O Ministério de Transportes e Logística, tem em manga uma proposta de reestruturação do sector de estradas no país com a qual pretende criar a Autoridade Nacional de Estradas.
A proposta que deverá seguir para debate no Conselho de Ministros, nos próximos dias, propõe a fusão do Fundo de Estradas e da Administração Nacional de Estradas (ANE) na nova entidade a ser criada, neste caso a Autoridade Nacional de Estradas, assim como integração de algumas actividades de segurança rodoviária, actualmente sob responsabilidade do Instituto Nacional dos Transportes Rodoviários (INATRO).
Fontes abalizadas na matéria entendem que a nova entidade passará a ter uma estrutura ainda mais pesada podendo lesar o Estado, numa altura em que se fala de redução de custos no sector público, na medida em que: Os índices de corrupção podem aumentar pois a entidade que contrata e monitora as obras de construção, reabilitação e manutenção de estradas passará a efectuar pagamentos sem auditoria independente, gerando conflito de interesses.

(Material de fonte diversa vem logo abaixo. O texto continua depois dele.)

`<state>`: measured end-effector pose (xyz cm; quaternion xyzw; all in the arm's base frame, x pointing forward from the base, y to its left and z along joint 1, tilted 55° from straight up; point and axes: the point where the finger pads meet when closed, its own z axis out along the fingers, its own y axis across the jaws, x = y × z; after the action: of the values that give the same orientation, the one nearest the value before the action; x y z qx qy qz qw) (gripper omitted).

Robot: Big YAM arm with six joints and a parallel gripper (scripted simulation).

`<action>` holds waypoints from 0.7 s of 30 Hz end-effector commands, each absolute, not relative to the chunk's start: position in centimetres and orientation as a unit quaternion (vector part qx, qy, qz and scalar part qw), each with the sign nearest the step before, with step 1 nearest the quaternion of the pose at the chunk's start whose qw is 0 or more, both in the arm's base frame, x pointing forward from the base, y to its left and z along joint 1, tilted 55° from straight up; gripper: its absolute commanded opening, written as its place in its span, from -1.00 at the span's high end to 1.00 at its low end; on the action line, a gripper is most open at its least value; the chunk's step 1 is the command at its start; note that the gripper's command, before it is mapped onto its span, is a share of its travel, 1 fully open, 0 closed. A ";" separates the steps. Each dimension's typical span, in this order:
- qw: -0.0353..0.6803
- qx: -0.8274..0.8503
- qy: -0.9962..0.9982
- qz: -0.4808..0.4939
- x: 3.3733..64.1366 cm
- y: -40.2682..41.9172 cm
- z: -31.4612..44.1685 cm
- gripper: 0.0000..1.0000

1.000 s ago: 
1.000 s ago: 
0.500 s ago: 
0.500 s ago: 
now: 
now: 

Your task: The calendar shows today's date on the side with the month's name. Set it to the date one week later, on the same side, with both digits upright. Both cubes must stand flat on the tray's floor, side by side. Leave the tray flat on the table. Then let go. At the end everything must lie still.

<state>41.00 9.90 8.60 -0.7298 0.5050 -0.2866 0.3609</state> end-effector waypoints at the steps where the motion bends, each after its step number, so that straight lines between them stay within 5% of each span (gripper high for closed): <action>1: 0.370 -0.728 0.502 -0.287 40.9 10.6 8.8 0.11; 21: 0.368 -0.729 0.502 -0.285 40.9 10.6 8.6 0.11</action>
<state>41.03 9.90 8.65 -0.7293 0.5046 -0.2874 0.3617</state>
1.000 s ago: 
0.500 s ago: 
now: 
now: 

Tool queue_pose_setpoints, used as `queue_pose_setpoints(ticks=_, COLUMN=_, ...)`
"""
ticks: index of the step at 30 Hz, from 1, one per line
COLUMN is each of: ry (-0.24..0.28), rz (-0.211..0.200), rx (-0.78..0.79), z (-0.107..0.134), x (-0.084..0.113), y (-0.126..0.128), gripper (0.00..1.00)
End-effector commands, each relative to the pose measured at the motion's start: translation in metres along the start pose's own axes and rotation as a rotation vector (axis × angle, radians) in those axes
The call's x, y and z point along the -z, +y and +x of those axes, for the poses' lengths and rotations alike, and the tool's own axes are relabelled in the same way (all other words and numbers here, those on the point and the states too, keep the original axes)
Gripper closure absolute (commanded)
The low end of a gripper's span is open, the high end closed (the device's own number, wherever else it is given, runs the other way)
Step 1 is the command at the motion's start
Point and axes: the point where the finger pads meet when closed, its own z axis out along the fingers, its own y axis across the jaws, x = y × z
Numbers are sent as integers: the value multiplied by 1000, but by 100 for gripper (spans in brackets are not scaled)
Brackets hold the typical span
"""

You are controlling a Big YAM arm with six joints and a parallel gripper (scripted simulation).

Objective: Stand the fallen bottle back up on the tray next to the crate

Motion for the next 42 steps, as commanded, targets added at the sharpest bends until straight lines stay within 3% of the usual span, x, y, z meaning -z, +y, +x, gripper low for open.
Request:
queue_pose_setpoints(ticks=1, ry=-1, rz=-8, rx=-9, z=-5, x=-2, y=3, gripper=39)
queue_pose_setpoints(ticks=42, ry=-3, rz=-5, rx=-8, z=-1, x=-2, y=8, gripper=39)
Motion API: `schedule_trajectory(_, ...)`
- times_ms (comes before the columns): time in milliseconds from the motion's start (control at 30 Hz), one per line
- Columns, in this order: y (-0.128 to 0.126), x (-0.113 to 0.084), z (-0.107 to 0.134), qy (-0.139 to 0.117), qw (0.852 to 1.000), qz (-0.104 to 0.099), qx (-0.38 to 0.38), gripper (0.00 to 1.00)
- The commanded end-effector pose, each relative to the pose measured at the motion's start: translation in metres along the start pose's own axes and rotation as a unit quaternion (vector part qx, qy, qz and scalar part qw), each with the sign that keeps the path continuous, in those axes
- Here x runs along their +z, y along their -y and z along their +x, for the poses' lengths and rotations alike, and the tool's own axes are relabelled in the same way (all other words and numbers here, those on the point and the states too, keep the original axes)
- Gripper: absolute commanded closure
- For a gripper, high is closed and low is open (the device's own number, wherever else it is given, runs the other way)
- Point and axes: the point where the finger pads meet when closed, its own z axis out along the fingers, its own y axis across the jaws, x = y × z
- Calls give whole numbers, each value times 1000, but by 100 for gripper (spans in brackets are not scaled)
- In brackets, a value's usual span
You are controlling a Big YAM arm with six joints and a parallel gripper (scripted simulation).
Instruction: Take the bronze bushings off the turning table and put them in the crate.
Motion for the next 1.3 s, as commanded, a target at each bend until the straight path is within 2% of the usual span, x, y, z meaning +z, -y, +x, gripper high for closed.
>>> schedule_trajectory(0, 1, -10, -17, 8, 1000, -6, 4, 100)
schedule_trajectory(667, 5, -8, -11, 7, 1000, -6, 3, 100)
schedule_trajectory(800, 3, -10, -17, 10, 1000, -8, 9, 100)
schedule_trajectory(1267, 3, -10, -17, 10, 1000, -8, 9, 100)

A prática internacional recomenda a separação de funções de execução de obras das funções de gestão financeira e na maioria dos países africanos funciona assim. Esta prática assegura maior transparência e integridade na gestão dos Fundos Públicos. Foi em observância deste postulado que foi instituído o Fundo de Estradas entidade com missão de mobilizar financiamento e a Administração Nacional de Estradas, cuja missão é de executar.
Há um sentimento de que pode se notar ainda, o agravamento da degradação das estradas, pois, se mesmo no cenário actual há problemas sérios de gestão da rede de estradas, atribuindo mais actividades a esta nova instituição há o risco de se perder o foco principal que é a gestão e garantia da transitabilidade segura na rede de estradas.
Com avanço desta proposta, Moçambique pode ariscar se a perder financiamento externo para estradas, pelo facto de não permitir auditorias aos pagamentos, uma condição sagrada que financiadores não abrem mão.
Fontes próximas do assunto, asseguraram que a proposta não foi feita com base num estudo de base amplamente discutido com os principais intervenientes e não apresenta um plano de transição para a nova instituição, facto que poderá gerar problemas operacionais, perda de rotina e de quadros qualificados.
Alega -se falta de consulta às instituições visadas, aos órgãos colegiais do Ministério dos Transportes e Logística, governos provinciais, instituições do Estado relevantes e parceiros financiadores, o que demonstra uma agenda não muito clara neste processo.